* [REQUIREMENT] Return the listing that follows exactly, with no pictures included.

* [INFORMATION SHOWN]
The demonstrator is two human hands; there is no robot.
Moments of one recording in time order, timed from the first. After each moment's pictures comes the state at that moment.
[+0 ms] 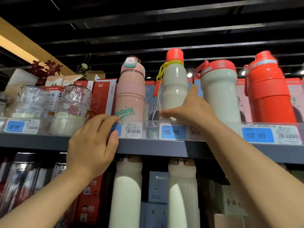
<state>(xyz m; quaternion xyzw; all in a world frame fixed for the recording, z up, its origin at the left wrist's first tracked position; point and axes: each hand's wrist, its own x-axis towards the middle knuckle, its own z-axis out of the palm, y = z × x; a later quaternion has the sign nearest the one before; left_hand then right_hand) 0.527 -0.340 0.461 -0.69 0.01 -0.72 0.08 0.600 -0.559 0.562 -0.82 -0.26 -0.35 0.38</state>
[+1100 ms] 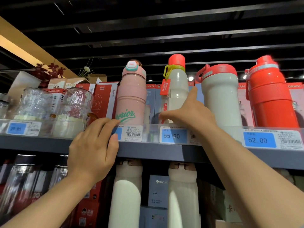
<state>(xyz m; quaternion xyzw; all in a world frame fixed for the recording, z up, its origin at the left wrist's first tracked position) 0.530 -0.345 0.457 -0.67 0.00 -0.74 0.08 0.600 -0.555 0.560 -0.82 -0.25 -0.36 0.37</state>
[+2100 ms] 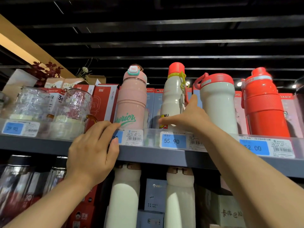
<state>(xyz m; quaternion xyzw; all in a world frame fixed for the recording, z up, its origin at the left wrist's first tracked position) 0.529 -0.342 0.458 -0.66 0.01 -0.74 0.08 0.607 -0.558 0.569 -0.81 -0.27 -0.31 0.41</state>
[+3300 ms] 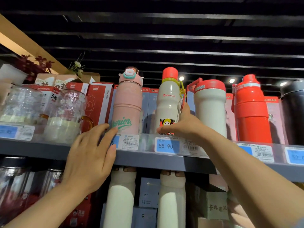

* [THE COMPLETED TASK]
The demonstrator is two human hands; there is no robot.
Moments of one recording in time order, timed from the first. After each moment's pictures comes the state at that moment.
[+0 ms] 
<state>(xyz m; quaternion xyzw; all in a world frame fixed for the recording, z up, its origin at the left wrist's first tracked position; point and axes: each hand's wrist, its own x-axis towards the middle knuckle, its own z-axis out of the palm, y = z × x; a later quaternion has the sign nearest the one before; left_hand then right_hand) 0.527 -0.340 0.461 -0.69 0.01 -0.72 0.08 0.600 -0.559 0.562 -0.82 -0.26 -0.35 0.38</state>
[+1100 ms] 
<state>(xyz m; quaternion xyzw; all in a world frame fixed for the recording, z up, its origin at the left wrist's first tracked position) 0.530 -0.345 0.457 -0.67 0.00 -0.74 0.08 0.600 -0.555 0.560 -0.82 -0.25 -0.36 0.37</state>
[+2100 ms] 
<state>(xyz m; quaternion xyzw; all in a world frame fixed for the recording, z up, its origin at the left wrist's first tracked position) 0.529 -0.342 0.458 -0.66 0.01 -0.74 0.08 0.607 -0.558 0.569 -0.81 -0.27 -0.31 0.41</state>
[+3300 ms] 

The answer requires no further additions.